Segment Start: Data excerpt

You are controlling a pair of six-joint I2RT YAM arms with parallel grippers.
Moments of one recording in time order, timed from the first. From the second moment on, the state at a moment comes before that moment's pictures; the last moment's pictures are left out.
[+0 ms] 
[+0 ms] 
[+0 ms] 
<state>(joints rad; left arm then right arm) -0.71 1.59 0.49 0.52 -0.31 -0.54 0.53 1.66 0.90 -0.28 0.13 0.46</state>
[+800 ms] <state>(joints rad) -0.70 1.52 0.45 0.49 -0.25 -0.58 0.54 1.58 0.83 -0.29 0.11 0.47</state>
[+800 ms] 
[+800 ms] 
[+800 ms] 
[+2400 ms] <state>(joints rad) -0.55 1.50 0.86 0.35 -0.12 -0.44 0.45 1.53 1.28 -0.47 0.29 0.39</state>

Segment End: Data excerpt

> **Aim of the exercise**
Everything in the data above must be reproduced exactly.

> **Finished exercise**
You are controlling a pair of six-joint I2RT YAM arms with parallel grippers.
Moments of one recording in time order, timed from the first. From the second moment on, the state at a moment comes before that moment's pictures; the last moment's pictures are left out.
[+0 ms] 
[+0 ms] 
[+0 ms] 
<state>(joints rad; left arm then right arm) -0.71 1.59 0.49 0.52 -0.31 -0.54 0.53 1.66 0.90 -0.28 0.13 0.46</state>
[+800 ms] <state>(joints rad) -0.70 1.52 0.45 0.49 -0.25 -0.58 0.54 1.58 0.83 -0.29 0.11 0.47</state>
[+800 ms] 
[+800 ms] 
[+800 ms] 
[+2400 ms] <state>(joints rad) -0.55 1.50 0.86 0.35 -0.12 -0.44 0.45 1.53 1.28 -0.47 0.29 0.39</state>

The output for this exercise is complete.